By Dec. 7, the average jumped to 12,252.
Another possible cause of the rapid spread was suggested by geneticists who analyzed Omicron’s genetic code. At least one study conducted by the Massachusetts bio-research firm NFrence found that Omicron, somewhere along the line, picked up some genes from a common cold virus.
The common cold spreads rapidly and easily between people. If Omicron contains some genetic material from a different coronavirus—HCoV-229E, which causes the common cold—that’s what causes it to spread in similar fashion to a cold. That’s the theory, at least, based on the NFrence findings. The common cold genes have not turned up in any of the earlier COVID variants.
While it’s still too soon to determine whether the Omicron variant will cause its victims to become more severely ill than earlier iterations of the virus did, according to a report by Science magazine, the early indications offer at least a little relief from Omicron panic. In South Africa, despite the rapid rise in cases caused by the prevalence of Omicron, doctors report that compared to previous COVID waves, patients have been less likely to need oxygen or to suffer lung damage.
Dr. Anthony Fauci, the top U.S. infectious disease specialist and a science adviser to President Joe Biden, said on Dec. 5 that the South African data was “a bit encouraging” and that “thus far it does not look like there’s a great degree of severity to it.” But Fauci cautioned that it was “too early to make any definitive statements” on whether Omicron causes worse illness than earlier variants.
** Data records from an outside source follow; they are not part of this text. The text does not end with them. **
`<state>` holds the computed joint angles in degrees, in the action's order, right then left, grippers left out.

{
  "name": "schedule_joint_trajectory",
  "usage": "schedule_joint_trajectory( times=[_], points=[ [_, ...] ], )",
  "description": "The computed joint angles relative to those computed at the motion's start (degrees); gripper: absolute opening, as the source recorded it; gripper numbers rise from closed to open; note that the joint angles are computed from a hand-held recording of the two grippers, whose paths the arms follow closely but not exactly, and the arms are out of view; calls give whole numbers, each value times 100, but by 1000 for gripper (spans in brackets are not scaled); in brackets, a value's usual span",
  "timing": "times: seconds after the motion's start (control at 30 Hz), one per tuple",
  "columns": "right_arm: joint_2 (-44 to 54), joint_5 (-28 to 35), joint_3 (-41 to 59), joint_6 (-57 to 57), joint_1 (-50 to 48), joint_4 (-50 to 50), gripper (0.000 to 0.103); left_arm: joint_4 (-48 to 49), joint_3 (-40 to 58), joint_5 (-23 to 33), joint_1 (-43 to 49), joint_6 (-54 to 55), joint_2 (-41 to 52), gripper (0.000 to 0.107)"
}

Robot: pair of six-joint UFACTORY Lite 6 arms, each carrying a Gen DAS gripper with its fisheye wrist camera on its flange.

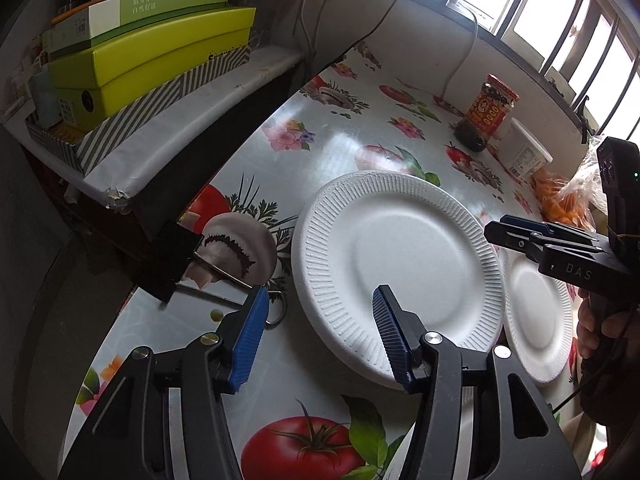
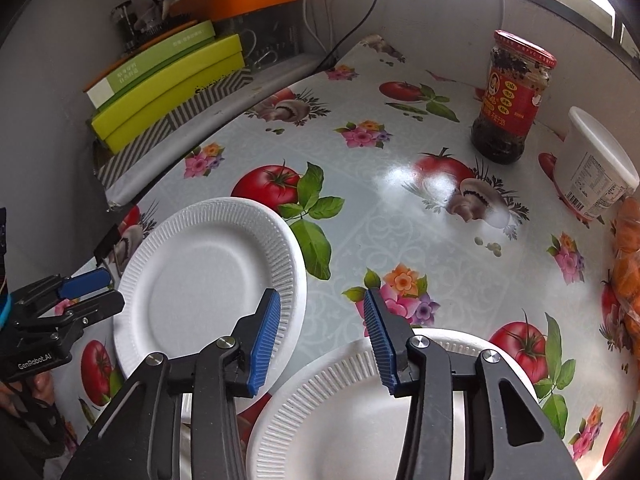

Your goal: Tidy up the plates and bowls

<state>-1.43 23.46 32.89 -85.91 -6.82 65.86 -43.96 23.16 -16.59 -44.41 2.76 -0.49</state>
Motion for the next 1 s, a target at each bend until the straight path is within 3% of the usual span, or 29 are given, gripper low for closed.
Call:
schedule_joint_trajectory(
  times=[0.3,0.67,0.87,1.0],
  points=[
    [353,73,149,-4,99,25,32,991,118,70,169,-859,256,34],
    [432,252,144,-58,122,169,17,1740,57,2,272,-1542,253,28],
    [347,221,108,60,163,107,16,1838,-39,-41,309,-1661,169,27],
    [209,276,59,255,154,-50,16,1372,-88,13,241,-1231,11,27]
  ],
)
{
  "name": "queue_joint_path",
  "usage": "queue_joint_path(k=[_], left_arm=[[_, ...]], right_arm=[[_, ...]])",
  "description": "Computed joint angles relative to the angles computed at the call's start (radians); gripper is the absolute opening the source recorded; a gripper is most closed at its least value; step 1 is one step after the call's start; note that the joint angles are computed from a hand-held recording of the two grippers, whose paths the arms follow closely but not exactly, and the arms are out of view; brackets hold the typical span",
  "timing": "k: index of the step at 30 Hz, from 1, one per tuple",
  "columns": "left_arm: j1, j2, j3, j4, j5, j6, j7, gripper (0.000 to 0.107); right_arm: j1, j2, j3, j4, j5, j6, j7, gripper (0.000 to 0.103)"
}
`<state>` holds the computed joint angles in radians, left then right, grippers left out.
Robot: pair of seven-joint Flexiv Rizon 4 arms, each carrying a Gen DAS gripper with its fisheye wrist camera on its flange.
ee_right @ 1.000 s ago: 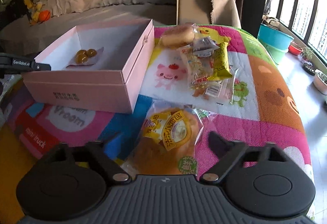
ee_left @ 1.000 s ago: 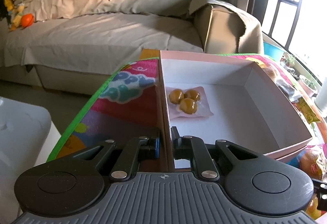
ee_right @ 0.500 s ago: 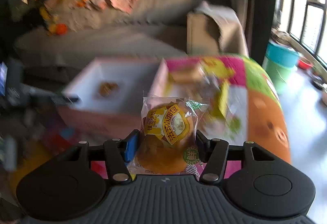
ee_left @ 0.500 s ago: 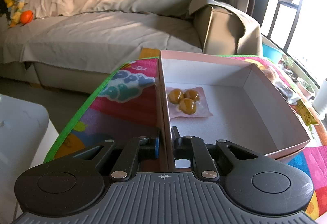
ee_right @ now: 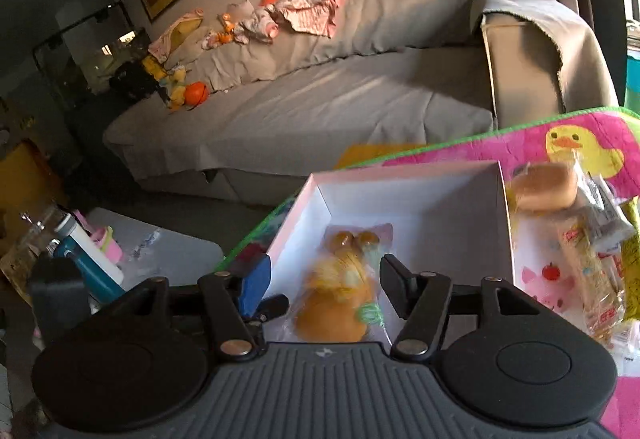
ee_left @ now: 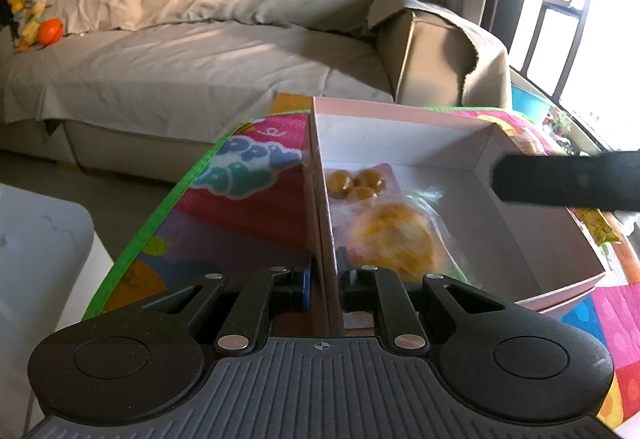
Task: Organize objects
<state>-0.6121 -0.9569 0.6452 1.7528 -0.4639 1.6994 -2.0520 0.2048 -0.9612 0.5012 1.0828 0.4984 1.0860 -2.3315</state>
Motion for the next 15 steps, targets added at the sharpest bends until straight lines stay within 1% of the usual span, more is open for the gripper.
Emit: queue_joint_path(k=[2,4,8,10,12,15], left_arm=[[-0.001,-0.001,0.002,-0.001,0.000,-0.002,-0.002,0.014],[-0.002,-0.002,0.003,0.000,0.000,-0.001,-0.005,0.014],[0.009,0.002,-0.012,0.005,0.000,0.011,-0.004,0.014],[0.009,0.002,-0.012,0.004,-0.004,0.011,-0.001,0.014],[0.007,0.001,-0.011,0.004,-0.008,0.011,0.000,0.014],[0.004,-0.001,-0.008,0.004,-0.013,0.009,0.000,0.014]], right_arm=[[-0.014,0.008,0.000,0.021,0.005,0.021,-0.017,0.068],[-0.037,0.026,0.006,0.057,0.014,0.055,-0.045,0.069],[-0.089,0.060,0.033,0.159,0.019,0.216,-0.150,0.077],[-0.107,0.072,0.039,0.206,0.001,0.304,-0.179,0.080],[-0.106,0.074,0.015,0.233,-0.027,0.373,-0.172,0.081],[-0.068,0.058,-0.074,0.219,-0.071,0.399,-0.068,0.082]])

The WHO in a Dec. 7 report also said that more data was needed to assess whether the new variant was more likely to cause severe illness than earlier variants, or less. The WHO cautioned, however, that even if Omicron turns out to be less severe, that doesn’t mean people won’t end up in the hospital at alarming rates simply because the variant spreads faster than any that have come before it.
In the U.S., after several Omicron cases were linked to a large, indoor convention for fans of Japanese animation at New York City’s Javits Center, COVID cases in the country’s most heavily populated city jumped 36 percent in the course of one week, as of Dec. 8. Hospitalizations reached 3,489—a startling 86 percent increase over the previous month.
As of Dec. 8, Omicron was found in 19 U.S. states and 50 countries.
The word “Omicron” (sometimes transliterated as “Omikron”) is the 15th letter of the Greek alphabet. On May 31, the WHO began using Greek letters, in alphabetical order, as names for COVID variants they deemed “of interest” or “of concern.” The idea was to avoid tarring places or people by naming deadly viruses after them, the way Donald Trump set off a wave of anti-Asian bigotry when he referred to the original COVID strain as “the Chinese virus.” (The original, novel coronavirus was first detected in China.)
Omicron is the 13th such variant to be labeled as “of interest” or “of concern.” The WHO skipped two Greek letters to get to Omicron. The next letter in line would have been “nu,” which would have been “too easily confounded with ‘new,’” according to a WHO spokesperson. The following one, the 14th letter in the Greek alphabet, is “Xi,” which despite the fact that the letter is actually pronounced GUHZ-eye, is the spelling of a common Chinese family name—including the name of China’s president, Xi Jinping.
Of the 13 Greek-lettered variants, Omicron is only the fifth to be labeled “of concern.” The first were the Alpha variant, first detected in the United Kingdom; Beta, which is believed to have first appeared in South Africa; a Brazilian variant labeled Gamma; and the Delta variant.